Tive uma educação familiar e de base muito forte para entender que nem tudo é preconceito, mas por vezes de falta de um referencial teórico ou pessoal, de inseguranças, de inveja, do medo do que é diferente, ou até mesmo de falta de saúde mental. Tais formas de exclusão, que vão muito além do superficial ‘’eu não gosto da sua cor de pele”, ou do “não gosto da textura do seu cabelo”. Porque acho muito difícil levar a sério alguém que acha que você é inferior por ser gay, negro, ter mãe solteira, ou gostar de sair de shortinho. É preciso ser autocrítico e muito corajoso para encarar nossas falhas.
Me percebo cauteloso para falar sobre questões raciais, porque quando falo de preconceito e de racismo, falo de eventos traumáticos, sistemas opressores, desigualdades sociais, e de mecanismos de controle econômico. É preciso analisar de maneira imparcial como nossa educação e como alguns valores estão ultrapassados, e acabam por nos influenciar diretamente, para a partir daí podermos virar o jogo e colocar as cartas na mesa. Um ótimo ingrediente é contarmos a histórias como elas realmente são, para não mais criarmos adultos românticos e alienados – como muito bem propõem a Lei 10.639, que orienta o ensino História e Cultura Afro-Brasileira nas escolas.

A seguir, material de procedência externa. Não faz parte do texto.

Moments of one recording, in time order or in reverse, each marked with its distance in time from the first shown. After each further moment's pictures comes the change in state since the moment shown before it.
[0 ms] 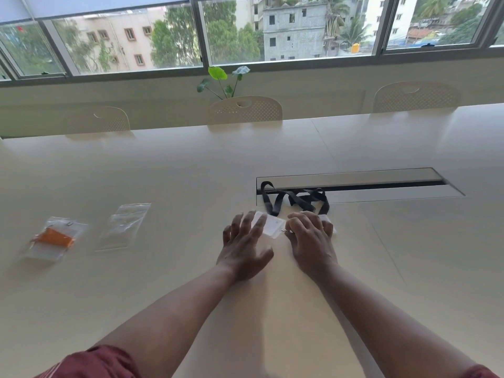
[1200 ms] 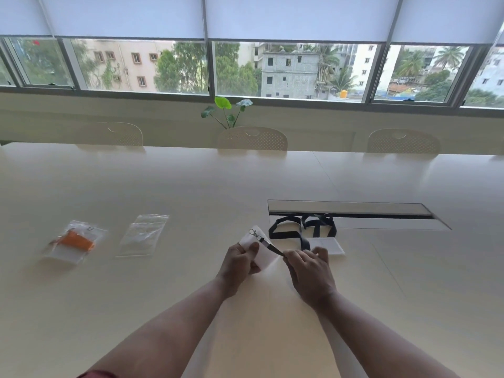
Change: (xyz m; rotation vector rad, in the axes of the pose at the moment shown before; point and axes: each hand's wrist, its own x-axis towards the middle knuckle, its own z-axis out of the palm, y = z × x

No dia 13 de maio, no Brasil, essa falsa “celebração” do Dia da Abolição da Escravatura, vem justamente dessa constatação de maneira distorcida nas escolas. Hoje, morando na Bélgica, percebo também a resistência e a idealização do colonialismo do congolês, assim como foi do brasileiro para Portugal. Essa resistência em contar a história como ela realmente é, só reproduz ainda mais essa romantização tóxica entra as relações entre o negro e do branco. Essas dinâmicas que se estabelecem, estão ficando ultrapassadas, é preciso reescrever nossa história, mas antes disso precisamos entender a nossa própria história.